TASK OBJECTIVE:
In the data below, find each line containing the string "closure" and return it.

GIVEN INFORMATION:
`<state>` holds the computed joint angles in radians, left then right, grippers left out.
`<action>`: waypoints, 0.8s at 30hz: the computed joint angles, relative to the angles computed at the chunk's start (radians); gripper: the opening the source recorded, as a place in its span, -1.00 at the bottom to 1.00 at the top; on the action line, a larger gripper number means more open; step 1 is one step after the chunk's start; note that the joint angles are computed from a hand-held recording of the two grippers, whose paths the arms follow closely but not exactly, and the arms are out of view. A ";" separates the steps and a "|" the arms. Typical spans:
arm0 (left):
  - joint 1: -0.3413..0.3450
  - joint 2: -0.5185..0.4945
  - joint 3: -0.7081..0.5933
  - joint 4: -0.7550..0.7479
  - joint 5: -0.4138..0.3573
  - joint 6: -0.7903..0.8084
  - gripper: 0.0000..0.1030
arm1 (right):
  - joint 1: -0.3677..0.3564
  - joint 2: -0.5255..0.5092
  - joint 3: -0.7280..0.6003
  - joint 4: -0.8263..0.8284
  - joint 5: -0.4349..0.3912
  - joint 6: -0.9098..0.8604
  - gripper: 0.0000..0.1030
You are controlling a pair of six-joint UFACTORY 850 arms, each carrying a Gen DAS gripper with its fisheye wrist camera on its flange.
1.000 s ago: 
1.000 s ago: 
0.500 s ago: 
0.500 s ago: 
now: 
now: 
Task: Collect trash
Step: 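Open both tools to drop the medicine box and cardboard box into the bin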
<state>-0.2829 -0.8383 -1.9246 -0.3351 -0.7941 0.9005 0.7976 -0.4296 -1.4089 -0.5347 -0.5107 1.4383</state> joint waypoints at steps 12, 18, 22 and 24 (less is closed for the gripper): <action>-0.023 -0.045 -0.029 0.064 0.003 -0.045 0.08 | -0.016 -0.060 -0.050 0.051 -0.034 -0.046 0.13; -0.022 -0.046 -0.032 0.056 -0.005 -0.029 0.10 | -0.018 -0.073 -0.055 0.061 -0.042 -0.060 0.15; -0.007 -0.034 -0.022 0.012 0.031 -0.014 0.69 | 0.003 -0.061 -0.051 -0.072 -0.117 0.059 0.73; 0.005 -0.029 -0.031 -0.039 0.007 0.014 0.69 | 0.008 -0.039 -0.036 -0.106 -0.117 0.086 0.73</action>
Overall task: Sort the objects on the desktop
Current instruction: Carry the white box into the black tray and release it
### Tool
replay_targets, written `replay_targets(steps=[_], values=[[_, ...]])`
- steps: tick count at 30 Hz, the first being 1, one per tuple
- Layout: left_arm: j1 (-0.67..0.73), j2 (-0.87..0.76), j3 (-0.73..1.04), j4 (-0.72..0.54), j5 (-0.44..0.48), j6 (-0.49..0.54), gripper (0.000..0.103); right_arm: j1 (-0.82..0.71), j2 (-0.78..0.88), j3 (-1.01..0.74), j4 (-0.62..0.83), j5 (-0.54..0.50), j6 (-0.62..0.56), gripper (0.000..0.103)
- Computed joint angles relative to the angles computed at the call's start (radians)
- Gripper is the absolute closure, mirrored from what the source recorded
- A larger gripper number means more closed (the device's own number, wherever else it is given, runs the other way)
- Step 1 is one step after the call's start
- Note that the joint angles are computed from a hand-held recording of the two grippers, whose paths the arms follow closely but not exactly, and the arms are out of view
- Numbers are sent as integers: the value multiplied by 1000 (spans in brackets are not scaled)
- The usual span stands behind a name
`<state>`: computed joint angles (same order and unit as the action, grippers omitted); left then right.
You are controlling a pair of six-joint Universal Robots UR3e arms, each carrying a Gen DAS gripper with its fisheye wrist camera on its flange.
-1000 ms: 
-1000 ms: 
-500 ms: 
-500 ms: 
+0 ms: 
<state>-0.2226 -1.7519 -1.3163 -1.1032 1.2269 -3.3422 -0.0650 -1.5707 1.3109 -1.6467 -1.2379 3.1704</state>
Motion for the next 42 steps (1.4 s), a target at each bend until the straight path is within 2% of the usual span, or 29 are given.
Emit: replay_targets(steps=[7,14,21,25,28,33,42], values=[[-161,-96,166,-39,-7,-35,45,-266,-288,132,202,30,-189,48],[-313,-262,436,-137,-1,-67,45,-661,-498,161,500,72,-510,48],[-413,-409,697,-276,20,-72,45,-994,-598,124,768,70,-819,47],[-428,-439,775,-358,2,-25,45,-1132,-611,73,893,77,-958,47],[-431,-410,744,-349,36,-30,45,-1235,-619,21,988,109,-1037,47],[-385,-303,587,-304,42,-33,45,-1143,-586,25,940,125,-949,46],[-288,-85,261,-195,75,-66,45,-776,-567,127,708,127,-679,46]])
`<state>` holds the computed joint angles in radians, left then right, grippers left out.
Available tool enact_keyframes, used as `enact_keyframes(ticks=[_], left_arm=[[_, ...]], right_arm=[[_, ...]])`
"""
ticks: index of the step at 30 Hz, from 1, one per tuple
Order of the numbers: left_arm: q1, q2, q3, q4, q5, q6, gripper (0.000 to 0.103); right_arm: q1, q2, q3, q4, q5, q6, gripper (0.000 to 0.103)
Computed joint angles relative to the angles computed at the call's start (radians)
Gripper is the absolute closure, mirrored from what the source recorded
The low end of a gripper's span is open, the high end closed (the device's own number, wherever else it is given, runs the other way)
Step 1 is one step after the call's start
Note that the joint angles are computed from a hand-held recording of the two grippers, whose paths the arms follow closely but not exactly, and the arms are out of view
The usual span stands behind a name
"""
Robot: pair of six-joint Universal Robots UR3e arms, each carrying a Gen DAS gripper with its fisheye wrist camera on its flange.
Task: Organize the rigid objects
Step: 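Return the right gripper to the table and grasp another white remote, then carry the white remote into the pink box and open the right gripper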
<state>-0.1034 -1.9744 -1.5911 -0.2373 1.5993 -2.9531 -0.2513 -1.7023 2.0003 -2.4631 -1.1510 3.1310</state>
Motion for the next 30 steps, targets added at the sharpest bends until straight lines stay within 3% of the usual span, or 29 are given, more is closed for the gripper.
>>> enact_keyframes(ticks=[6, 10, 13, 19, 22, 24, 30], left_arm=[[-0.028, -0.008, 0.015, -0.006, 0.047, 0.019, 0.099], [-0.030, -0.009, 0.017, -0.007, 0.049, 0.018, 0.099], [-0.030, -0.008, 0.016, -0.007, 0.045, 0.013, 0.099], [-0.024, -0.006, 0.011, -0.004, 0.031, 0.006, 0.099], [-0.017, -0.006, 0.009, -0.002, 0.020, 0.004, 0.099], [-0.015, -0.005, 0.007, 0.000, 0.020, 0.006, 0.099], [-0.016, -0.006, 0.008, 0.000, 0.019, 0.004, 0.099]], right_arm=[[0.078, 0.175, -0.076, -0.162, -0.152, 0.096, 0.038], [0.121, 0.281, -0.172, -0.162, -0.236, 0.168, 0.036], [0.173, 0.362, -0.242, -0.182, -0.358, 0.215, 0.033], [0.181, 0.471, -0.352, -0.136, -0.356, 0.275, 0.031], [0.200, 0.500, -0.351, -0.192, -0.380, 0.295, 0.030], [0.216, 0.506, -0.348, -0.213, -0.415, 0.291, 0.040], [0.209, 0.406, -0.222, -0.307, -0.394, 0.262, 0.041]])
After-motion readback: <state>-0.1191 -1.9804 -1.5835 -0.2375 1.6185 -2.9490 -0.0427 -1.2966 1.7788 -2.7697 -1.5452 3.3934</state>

SOLVED PROBLEM:
- Gripper is the absolute closure, mirrored from what the source recorded
Gripper is the absolute closure, mirrored from what the source recorded

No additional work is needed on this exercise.